Sunday, 21 July 2013

Peace In Our Time

The big news coming out of the Middle East, if one ignores Syria as so many seem so capable of doing, is the announcement of a return to peace talks between the Israelis and the Palestinians. I'm an Economist, so let's make a few assumptions. Let's assume that peace talks begin; that both sides want peace; that negotiations could be fruitful and heck, that a solution is reached. Picture the scene, Netanyahu and Abbas could stand arm in arm on Temple Mount each waving a piece of paper to the gathered masses. Palestinians and Jews would embrace, the status of hummus as a joint Israeli-Arab dish would be assured and the respective leaders heads of state would proclaim, "(real) Peace in our time," or whatever the Hebrew and Arabic equivalent is, ignoring the previous connotations of that phrase. We could head to my uncle's bakery for a sandwich and then on to a local falafel and shawarma joint to really kick-start the party, sharing many a tale from the past few centuries of conflict joking about how we have managed to fool the West into believing it all began in 1948. Does that not sound all so amazing?
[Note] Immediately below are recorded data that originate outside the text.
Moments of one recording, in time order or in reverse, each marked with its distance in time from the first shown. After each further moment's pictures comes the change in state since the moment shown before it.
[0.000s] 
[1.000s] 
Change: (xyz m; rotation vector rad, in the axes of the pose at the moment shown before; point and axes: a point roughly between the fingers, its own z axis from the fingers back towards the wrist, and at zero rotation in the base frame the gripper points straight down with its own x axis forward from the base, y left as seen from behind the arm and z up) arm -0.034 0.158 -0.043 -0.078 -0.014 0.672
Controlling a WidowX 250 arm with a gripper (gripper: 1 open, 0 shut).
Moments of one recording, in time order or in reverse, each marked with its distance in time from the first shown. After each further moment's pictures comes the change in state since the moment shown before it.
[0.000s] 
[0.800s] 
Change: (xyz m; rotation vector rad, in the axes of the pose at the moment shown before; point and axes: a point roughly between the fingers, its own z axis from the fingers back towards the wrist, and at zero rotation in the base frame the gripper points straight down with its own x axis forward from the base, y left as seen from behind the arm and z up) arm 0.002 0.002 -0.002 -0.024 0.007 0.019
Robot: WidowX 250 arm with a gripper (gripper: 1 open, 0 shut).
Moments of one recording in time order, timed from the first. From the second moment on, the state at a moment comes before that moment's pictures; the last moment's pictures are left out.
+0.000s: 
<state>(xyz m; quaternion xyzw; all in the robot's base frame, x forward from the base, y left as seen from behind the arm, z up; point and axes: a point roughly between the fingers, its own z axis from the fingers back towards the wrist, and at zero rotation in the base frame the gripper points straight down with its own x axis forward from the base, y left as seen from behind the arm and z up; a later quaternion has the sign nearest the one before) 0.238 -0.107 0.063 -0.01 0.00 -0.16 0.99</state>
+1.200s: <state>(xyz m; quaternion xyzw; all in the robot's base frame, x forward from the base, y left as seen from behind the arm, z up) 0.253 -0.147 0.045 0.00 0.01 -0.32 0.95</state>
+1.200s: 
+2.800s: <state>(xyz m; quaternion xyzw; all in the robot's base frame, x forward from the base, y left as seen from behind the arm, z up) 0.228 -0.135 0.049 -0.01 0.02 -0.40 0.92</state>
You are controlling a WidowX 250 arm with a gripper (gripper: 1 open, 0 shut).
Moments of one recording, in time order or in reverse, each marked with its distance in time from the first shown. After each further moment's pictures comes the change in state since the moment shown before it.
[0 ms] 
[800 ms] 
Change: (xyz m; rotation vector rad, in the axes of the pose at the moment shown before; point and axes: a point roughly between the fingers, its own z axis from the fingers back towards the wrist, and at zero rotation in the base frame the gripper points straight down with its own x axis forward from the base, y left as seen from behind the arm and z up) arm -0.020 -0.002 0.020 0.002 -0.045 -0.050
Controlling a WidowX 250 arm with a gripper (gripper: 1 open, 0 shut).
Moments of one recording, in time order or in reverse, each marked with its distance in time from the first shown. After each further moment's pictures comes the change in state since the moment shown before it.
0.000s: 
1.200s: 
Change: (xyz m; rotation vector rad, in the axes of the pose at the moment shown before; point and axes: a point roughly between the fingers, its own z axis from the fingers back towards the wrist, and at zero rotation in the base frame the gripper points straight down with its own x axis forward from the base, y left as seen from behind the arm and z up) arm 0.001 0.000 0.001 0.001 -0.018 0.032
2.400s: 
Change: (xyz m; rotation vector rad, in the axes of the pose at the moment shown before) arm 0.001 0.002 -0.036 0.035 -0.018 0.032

I cannot wait.

But then you come back to the real world. You realise that even with the best of intentions on both sides, the above picture is a distant dream regardless of whether Abbas and Netanyahu want peace or can negotiate peace. Many will argue that neither truly wants peace in the first place, so there is not much point in starting them off on whether a negotiated settlement is possible. And even pulling on our Economist caps on, assuming those problems away, it does not look much better. There are many obstacles to peace, on both sides. There are many that a good, honest desire for peace could help erode. There is (at least) one, however, that no desire for peace can erode; one that makes the smell of falafel and hummus together on a sunny evening disappear quicker than you can say 'pitta bread'. That one obstacle is Hamas and the Gaza/West Bank divide.

Abbas may command (minimal) legitimacy in the West Bank (ignoring, as you must, the lack of elections and rampant corruption to mention but two problems with his leadership), but he cannot even see the other half of the territory that he claims to represent with binoculars, let alone step foot inside it. Whether you want to argue that Hamas is the legitimate representatives of those Palestinians (some will argue they were democratically elected) is neither here nor there. What is impossible to argue is that Abbas represents the Gazans. He simply does not, that is just the cold hard truth. For him to be negotiating a peace deal that Hamas has already rejected (http://www.aljazeera.com/news/middleeast/2013/05/201353144052527593.html), on behalf of Palestinians under Hamas rule, makes a mockery of the proposal. Abbas simply has no authority to negotiate a Palestinian state that includes Gaza which it surely would.

I hope you can forgive my obvious pessimism about the latest announcement. I do sincerely hope, pray and (dare I say it) dream that we will see peace in our time. The Palestinian and Jewish people deserve a lasting peace that has a viable Palestinian state alongside a Jewish state with its security guaranteed. The latest round peace talks, however, can, at best, end with Abbas declaring a Palestinian state in the West Bank with Gaza continuing to provide the home for rocket fire into Israel. That is not a peace that any Israeli leader can or will accept.

Turn off the ovens Binyamin, falafel and shawarma will have to wait.